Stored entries
####
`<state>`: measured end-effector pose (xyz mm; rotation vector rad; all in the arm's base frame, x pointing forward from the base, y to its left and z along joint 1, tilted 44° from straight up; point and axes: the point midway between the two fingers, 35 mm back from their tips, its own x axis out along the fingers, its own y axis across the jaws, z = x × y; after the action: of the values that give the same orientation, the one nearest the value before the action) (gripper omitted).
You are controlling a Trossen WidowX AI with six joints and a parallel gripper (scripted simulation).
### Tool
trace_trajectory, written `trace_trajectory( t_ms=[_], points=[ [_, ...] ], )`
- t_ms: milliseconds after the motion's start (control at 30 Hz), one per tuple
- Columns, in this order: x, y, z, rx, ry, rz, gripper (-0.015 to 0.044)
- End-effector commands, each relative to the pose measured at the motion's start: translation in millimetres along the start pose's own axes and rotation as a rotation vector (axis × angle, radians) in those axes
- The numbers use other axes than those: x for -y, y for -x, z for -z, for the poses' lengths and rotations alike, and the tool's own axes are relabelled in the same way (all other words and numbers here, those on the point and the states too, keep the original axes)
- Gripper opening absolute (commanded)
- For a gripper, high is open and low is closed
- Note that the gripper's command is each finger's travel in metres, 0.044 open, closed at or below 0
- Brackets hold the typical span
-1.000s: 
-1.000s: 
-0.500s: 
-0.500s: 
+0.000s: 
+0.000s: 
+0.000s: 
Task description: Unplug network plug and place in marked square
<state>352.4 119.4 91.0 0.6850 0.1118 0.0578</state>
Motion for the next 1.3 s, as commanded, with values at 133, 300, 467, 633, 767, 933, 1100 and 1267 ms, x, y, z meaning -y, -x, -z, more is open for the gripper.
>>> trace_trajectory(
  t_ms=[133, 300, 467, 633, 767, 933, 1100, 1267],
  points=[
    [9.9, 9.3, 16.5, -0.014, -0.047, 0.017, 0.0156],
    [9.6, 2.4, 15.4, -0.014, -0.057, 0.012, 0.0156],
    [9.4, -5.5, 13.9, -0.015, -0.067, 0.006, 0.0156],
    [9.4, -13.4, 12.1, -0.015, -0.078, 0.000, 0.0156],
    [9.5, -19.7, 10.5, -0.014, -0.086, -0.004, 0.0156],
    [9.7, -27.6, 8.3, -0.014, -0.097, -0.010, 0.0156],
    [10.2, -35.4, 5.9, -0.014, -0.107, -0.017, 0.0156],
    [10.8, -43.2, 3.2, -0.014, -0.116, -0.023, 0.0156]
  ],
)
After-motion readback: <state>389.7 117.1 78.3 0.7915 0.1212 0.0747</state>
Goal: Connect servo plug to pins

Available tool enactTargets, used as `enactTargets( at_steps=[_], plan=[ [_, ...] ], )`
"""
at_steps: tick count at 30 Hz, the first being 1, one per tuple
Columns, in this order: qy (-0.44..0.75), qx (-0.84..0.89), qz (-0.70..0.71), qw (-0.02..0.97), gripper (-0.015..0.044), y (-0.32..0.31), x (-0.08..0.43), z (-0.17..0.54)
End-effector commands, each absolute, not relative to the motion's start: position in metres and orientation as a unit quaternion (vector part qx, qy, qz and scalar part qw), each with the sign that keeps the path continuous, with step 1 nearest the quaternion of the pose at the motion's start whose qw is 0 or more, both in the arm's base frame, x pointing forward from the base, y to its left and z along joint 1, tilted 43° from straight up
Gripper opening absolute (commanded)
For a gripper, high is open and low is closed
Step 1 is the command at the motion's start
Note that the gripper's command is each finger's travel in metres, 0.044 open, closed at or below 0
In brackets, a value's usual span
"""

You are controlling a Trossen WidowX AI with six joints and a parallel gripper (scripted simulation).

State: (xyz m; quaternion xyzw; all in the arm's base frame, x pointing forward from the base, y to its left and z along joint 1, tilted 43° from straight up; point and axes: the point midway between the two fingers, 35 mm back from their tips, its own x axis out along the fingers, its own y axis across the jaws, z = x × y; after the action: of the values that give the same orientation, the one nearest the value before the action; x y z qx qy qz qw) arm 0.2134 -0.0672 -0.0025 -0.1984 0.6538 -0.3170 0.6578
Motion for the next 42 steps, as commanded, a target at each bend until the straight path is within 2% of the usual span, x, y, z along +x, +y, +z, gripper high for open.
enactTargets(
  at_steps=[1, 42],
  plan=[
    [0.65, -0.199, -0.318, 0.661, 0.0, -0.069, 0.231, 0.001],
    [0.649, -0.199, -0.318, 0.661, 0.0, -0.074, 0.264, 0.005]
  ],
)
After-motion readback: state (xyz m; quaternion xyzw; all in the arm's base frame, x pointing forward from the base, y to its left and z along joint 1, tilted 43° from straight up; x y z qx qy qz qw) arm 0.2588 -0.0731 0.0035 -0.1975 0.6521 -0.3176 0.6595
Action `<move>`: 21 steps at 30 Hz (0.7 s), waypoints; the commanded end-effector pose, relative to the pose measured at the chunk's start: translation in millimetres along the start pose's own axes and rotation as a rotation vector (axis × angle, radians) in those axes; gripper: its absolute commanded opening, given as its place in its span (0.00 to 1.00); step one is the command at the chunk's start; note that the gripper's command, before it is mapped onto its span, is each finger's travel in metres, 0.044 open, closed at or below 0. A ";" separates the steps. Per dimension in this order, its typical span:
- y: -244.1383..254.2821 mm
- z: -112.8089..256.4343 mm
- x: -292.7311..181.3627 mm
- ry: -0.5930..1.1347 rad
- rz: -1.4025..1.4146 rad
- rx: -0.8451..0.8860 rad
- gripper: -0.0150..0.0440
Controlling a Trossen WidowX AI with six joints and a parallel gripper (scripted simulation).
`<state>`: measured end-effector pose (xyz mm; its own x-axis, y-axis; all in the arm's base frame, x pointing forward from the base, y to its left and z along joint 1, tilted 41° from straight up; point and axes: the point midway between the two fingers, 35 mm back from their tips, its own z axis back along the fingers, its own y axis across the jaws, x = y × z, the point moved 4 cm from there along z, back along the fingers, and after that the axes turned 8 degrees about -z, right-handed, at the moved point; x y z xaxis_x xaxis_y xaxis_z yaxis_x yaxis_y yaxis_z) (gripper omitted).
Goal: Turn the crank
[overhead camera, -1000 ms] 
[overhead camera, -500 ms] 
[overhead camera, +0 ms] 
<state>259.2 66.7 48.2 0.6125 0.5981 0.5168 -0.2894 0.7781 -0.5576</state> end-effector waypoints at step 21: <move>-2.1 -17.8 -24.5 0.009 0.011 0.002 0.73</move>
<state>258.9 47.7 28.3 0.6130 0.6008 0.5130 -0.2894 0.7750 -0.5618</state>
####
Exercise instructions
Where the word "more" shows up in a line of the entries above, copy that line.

Response area
Motion for the next 1.3 s, as commanded, with values at 133, 300, 467, 633, 767, 933, 1100 and 1267 ms, x, y, z meaning -y, -x, -z, more is open for the gripper.
End-effector commands, each absolute, not relative to the motion's start: position in metres and orientation as a unit quaternion (vector part qx, qy, qz and scalar part qw), each with the sign that keeps the path continuous, with step 1 nearest the quaternion of the pose at the motion's start whose qw is 0 or more, both in the arm's base frame, x pointing forward from the base, y to its left and z along joint 1, tilted 43° from straight up

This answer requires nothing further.